ファラミアは兄や親戚との久々の再会をよろこぶ妻をそっとして、ローハンの諸侯に再会の挨拶と、あらためて援軍の礼を述べて回った。
そして柱の陰で、唇を噛み締めて涙を堪える『ホルトヴィネ』を見つけた。
ファラミアはそっと身体を屈め、肩に手を置いて声を掛けた。

『泣かずともよいのではないか、若く小さき人。セオデン様はあなたの笑顔をご覧になりたいと思いますよ』

メリアドクは酒と涙で真っ赤になった顔を上げた。

『僕は、無理に戦争に出て行って何も出来ず、セオデン様の足手まといでした』
『そんなことはない、現にあなたは勇敢にも私の妻を救ってくださった』
『レディ・エオウィンに助けていただいたのは僕の方です』

そう言いながらも、メリアドクは少し元気を取り戻したようだった。

『そうですね、僕はまた今日のおつとめを果たしに戻らなくちゃ』

袖で涙を拭い去り、メリアドクは小さな胸を張って上座の方に戻って行った。


『小さいのに立派な男です』

ファラミアは後ろからの声に振り向いた。そこにはいつの間に抜け出したのか、エオメル王がひとりで立っていた。
いまだに『小さき人』たちに慣れぬらしいエオメルだった。

『そうですよ、彼らの故郷には王はいませんが、彼は立派なリーダーの家柄で、それにふさわしい男だと思います』

エオメルはそれを聞いて頭を掻いた。

『私の治世はどうもいけない、黄金館の椅子に座っていることすら苦痛でね。すぐに槍を携えて狩りに出たくなってしまう。私ではなく、先王やセオドレド王太子なら・・・』

ファラミアはハッとしてエオメルの顔をまっすぐに見た。
エオメルの、そしてこの国のある種の『率直さ』は、泣くことも、弱音を吐く事も許されない石造りの都で生まれ育ったファラミアには、どことなく慣れぬ感覚であった。
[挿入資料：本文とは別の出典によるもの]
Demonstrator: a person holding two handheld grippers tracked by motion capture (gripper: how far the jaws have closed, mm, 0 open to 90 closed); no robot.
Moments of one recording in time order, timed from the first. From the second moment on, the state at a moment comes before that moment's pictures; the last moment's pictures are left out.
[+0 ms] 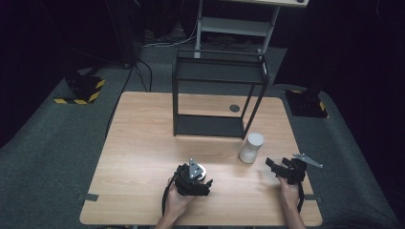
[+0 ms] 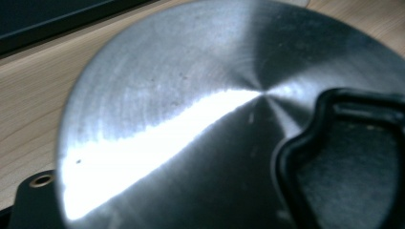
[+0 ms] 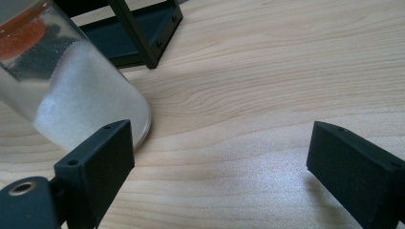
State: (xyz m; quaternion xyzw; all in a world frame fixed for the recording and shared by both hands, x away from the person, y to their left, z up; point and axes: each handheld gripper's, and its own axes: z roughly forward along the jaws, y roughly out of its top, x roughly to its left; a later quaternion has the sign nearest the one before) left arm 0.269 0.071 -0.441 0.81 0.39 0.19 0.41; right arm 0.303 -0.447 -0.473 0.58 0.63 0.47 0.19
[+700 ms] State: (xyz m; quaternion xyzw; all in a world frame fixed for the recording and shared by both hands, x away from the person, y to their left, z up) left arm 0.269 0.067 -0.445 0.80 0.39 0.19 0.40; right arm 0.303 -0.447 -0.473 0.58 0.63 0.47 0.19
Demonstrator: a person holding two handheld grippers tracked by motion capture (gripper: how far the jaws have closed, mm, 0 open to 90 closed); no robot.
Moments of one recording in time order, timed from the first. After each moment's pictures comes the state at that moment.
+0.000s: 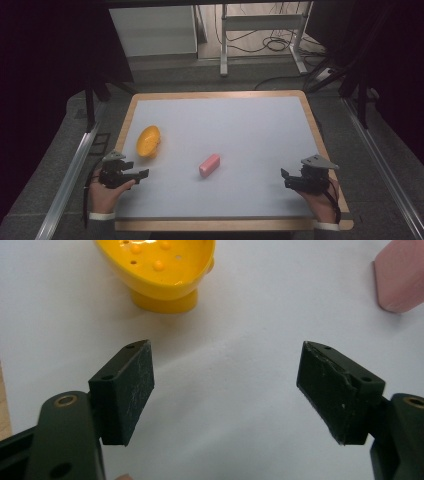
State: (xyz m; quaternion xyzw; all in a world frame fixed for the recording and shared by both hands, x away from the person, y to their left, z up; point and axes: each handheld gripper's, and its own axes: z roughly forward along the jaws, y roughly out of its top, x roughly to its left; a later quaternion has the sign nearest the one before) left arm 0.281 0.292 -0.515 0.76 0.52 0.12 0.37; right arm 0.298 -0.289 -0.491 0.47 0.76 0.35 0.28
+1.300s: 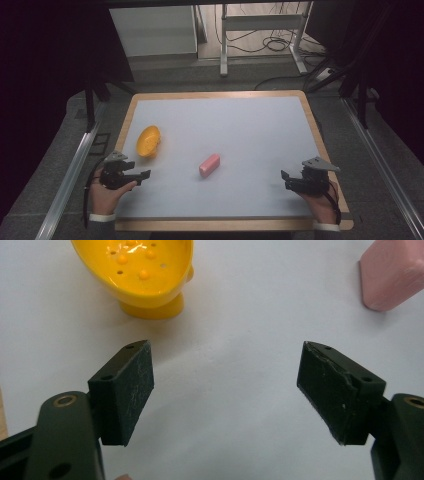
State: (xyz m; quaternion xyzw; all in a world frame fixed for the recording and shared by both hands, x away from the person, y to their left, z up) left arm 0.274 0.282 -0.502 0.76 0.52 0.13 0.37; right arm 0.296 -0.291 -0.499 0.48 0.75 0.36 0.27
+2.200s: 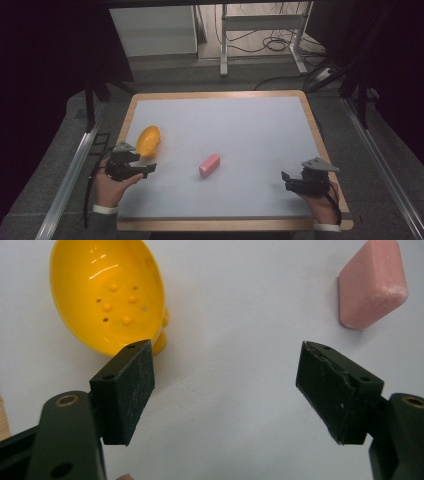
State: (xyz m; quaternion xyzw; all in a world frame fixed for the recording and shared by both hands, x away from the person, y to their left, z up) left arm 0.289 0.257 -0.470 0.79 0.49 0.14 0.35; right arm 0.295 -0.291 -0.501 0.48 0.76 0.35 0.27
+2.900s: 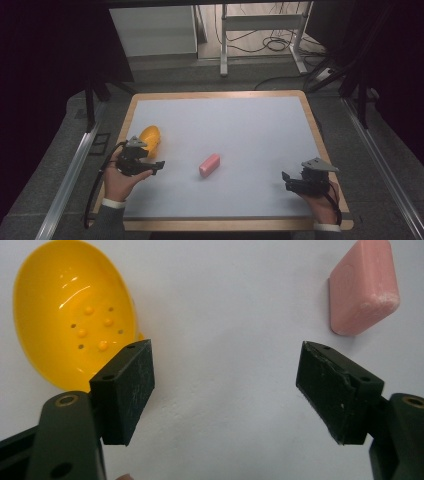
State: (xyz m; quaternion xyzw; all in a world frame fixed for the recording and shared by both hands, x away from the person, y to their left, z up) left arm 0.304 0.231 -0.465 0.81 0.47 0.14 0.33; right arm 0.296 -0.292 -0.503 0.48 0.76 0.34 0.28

エオメルはファラミアの視線にばつが悪そうな表情を返した。

『いやこれは失礼、つい不甲斐ないことを申してしまいました』
『そんなことはありませんよ。ご重責、お察ししますよ』

ファラミアのそつのない返答を受け、エオメルはさらに決まり悪そうに去って行った。

残されたファラミアは手持ちぶさたに片手の酒盃に口を付けた。風味の強い、濃い味のエールはまさに、情の厚さや率直さを憚らぬローハンの国民性そのもののように感じられた。それは異国のものである以上に、ファラミアにとって慣れぬものだった。